Exercise details ::
Filter the listing and keep only the lines with the word "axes".

Source data ::
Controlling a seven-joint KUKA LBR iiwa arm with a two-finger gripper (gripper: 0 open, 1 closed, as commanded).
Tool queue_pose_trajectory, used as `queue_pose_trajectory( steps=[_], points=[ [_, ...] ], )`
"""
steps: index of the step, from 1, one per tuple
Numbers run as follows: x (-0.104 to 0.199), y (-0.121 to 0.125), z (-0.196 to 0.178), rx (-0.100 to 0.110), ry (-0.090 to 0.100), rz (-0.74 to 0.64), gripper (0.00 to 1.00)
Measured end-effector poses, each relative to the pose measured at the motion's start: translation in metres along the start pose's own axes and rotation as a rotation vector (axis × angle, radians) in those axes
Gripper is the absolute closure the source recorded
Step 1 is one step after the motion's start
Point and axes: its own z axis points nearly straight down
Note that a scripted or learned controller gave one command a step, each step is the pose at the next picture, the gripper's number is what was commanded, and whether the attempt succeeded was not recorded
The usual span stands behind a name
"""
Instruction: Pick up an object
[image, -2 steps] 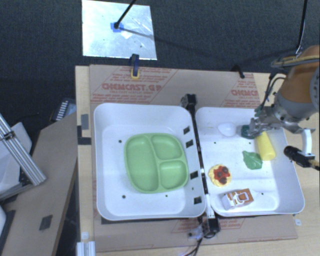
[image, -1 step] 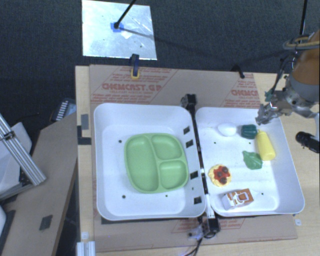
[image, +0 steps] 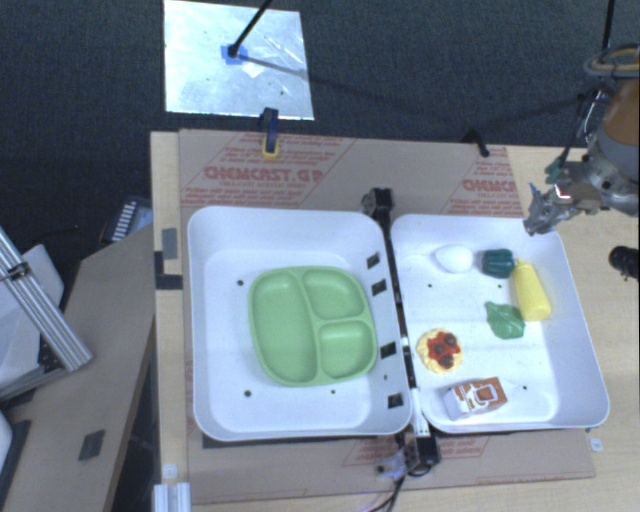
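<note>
The right bin (image: 580, 400) holds a white egg-shaped object (image: 454, 259), a dark teal object (image: 497, 263), a yellow bottle (image: 530, 291), a green crumpled item (image: 506, 320), a small pizza-like disc (image: 441, 349) and a small orange-and-white carton (image: 475, 396). My gripper (image: 541, 216) hangs above the bin's far right corner, up and to the right of the teal object. Nothing is seen in its grasp.
The left bin (image: 215, 400) holds a green divided plate (image: 308, 325). A black divider (image: 392, 300) runs between the bins. Both rest on a cardboard sheet (image: 300, 170). A shiny sheet (image: 238, 58) lies at the back, and an aluminium rail (image: 40, 310) stands left.
</note>
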Motion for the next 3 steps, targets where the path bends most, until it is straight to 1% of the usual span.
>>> queue_pose_trajectory(
  steps=[1, 3],
  points=[
    [0.046, 0.001, 0.011, 0.005, 0.003, -0.003, 1.00],
    [0.155, -0.005, 0.038, 0.006, 0.004, -0.004, 1.00]
  ],
)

Task result ::
Measured end-effector poses, each relative to the pose measured at the motion's start: translation in metres along the start pose's own axes and rotation as a rotation vector (axis × angle, radians) in those axes
Point and axes: its own z axis points nearly straight down

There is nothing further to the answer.